▶ _What to do_: What lines below contain the word "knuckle"? Please pull each one out.
── Information
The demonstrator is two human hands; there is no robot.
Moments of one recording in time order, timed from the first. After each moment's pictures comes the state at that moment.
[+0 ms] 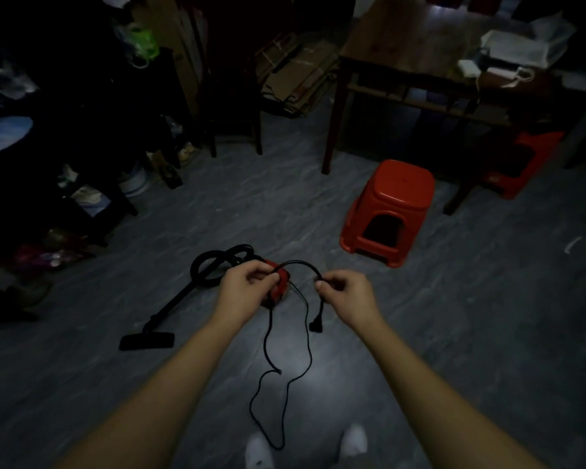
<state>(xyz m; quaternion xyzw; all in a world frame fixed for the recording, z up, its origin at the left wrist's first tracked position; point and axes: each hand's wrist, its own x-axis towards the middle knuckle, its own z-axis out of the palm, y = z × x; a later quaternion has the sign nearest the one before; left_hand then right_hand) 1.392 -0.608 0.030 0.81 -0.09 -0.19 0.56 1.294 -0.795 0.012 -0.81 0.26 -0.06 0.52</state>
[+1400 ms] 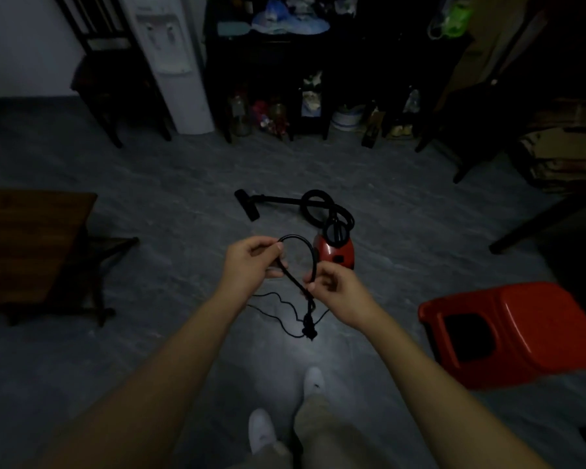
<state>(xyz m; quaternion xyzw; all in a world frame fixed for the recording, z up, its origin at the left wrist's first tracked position) 1.177 -0.795 0.044 0.62 0.36 0.13 0.68 1.264 -0.966 0.009 -0.75 -0.27 0.33 0.50</state>
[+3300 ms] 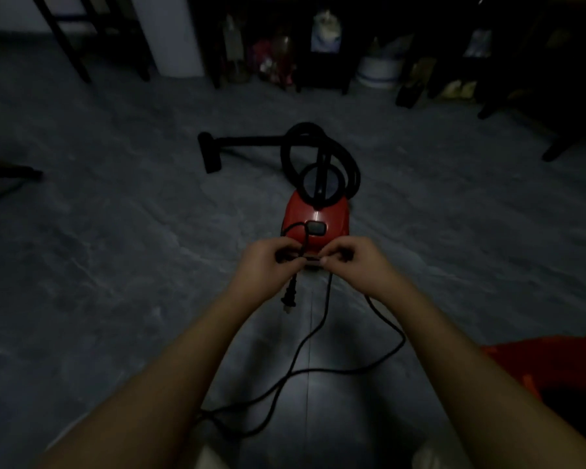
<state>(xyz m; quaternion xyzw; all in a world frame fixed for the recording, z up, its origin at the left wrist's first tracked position) 1.434 -0.948 -0.569 0.86 0.28 0.16 0.41 1.581 -1.082 -0.575 -0.79 -0.37 0.28 0.41</state>
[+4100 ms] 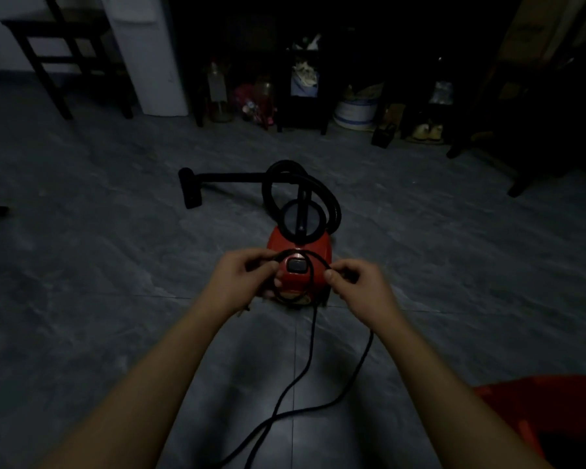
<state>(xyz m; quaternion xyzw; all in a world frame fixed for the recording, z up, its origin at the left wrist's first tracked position) 1.465 -0.910 -0.563 0.72 0.28 0.18 0.61 1.614 -1.078 -0.581 -0.78 -0.31 0.18 0.51</state>
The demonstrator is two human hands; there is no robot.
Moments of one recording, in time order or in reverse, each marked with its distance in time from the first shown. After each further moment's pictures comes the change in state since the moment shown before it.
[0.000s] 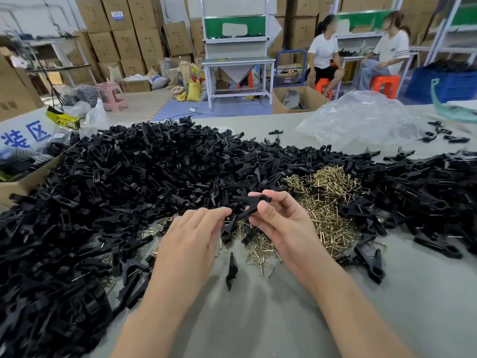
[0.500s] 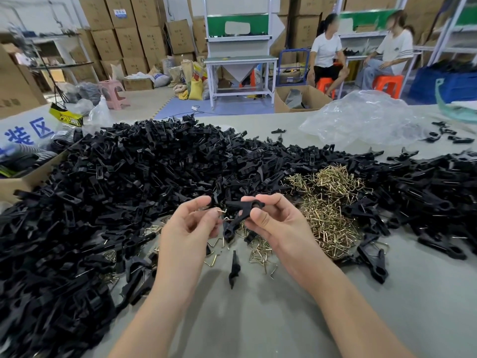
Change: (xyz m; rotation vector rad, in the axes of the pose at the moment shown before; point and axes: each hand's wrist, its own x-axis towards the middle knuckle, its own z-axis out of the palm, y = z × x) left_hand 0.007 0.007 0.001 -1.022 0.100 -0.831; right_hand -0.004 0.008 0.003 -0.101 -0.094 0.007
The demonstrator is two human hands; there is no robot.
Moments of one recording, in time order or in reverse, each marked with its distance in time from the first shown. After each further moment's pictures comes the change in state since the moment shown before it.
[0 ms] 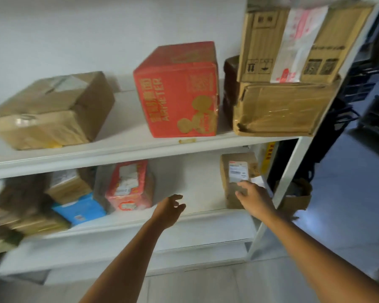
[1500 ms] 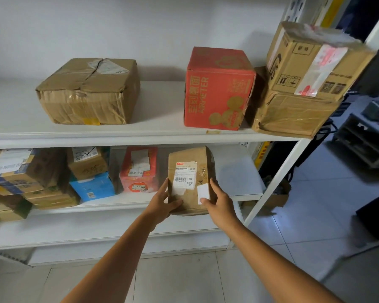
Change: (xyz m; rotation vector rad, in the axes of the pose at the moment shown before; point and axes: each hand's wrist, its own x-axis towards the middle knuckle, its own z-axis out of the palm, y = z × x) left_hand -0.081 -0.053 -0.052 -0.815 -0.173 0.001; right_hand -0.114 -0.123 0.067 0.427 -0.051 -0.056
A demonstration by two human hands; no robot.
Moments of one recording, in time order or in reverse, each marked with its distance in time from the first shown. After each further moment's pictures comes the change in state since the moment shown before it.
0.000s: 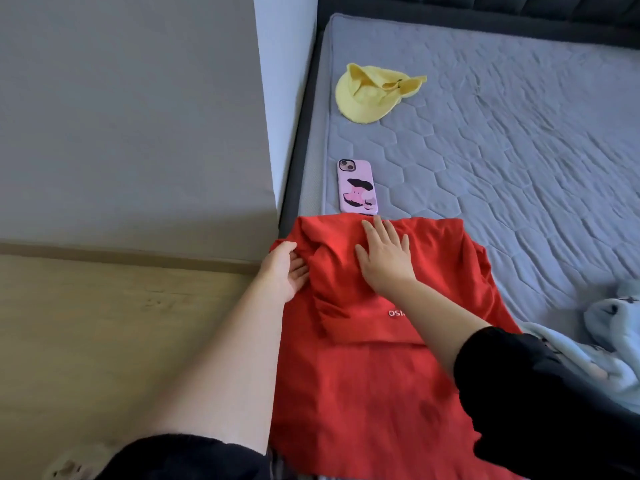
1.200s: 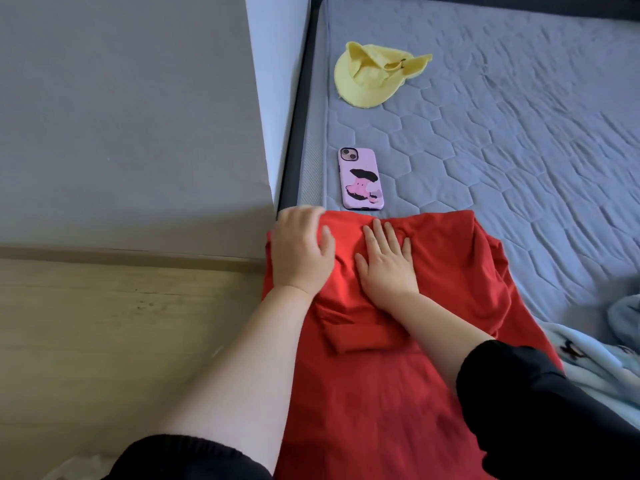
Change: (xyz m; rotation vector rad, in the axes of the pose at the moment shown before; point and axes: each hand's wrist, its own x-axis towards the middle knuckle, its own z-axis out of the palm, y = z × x) left_hand 0.018 -0.009 0.016 1.096 0.248 1.510; right_hand 0.003 0.011 0.039 -0.147 0.024 -0.018
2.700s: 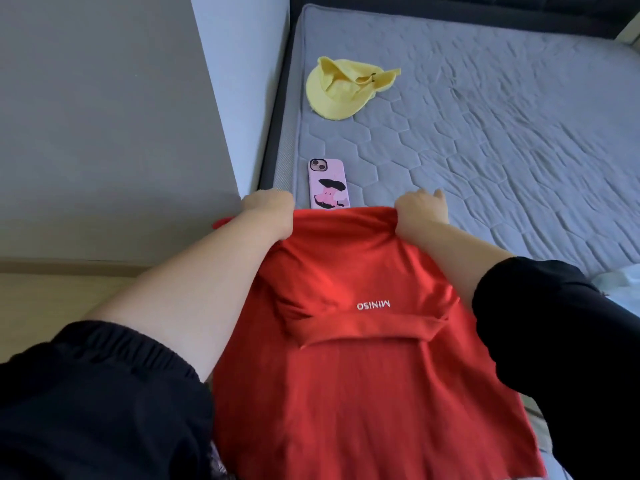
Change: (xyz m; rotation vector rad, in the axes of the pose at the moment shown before) left_hand 0.099 0.036 -0.010 0.781 -0.907 -0.136; right_hand 0.062 0.075 -0.112 -0.415 -0.063 0.048
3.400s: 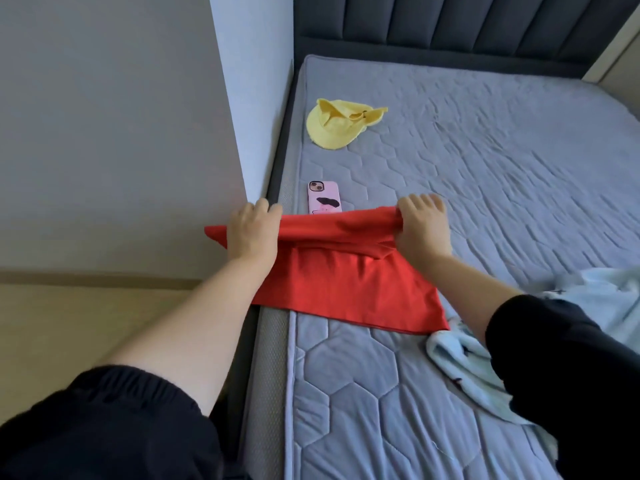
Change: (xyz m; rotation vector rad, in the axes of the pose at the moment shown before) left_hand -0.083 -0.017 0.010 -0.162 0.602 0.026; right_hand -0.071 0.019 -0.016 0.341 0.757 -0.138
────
▶ _Answer to this problem_:
<state>(xyz m; quaternion xyzw; all in a world frame fixed for the recording, z up, its origin at the left wrist's first tracked position; point and axes: each hand's wrist, its own x-axis towards the middle knuckle, its own z-axis out of the palm, y = z × x; a later quaternion has the sign nearest the one before; left_hand then right_hand) 1.392 -0.608 0.030 0.81 -0.09 -0.19 0.56 1.294 -0.795 0.012 -0.81 0.26 -0.06 0.52</state>
Change: (xyz m; rotation vector rad, in the axes of the pose at the moment shown before; point and axes: each hand's wrist, its own x-axis towards the middle knuckle, its own z-axis out of the palm, y = z × x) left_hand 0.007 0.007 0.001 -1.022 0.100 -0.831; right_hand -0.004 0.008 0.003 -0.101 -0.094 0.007
Change: (xyz m; rotation vector rad, in the axes of the pose at the moment shown before; point and axes: each hand's wrist, its own x-axis towards the middle knuckle, its own z-axis out of the palm, y = z × x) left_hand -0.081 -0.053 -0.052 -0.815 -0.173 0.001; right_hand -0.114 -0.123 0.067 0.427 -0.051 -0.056
Change: (xyz m; rotation vector rad, in the axes of the pose at the moment shown before; point and axes: each hand's wrist, its own x-axis towards the middle knuckle, its own z-axis out of the palm, y = z × x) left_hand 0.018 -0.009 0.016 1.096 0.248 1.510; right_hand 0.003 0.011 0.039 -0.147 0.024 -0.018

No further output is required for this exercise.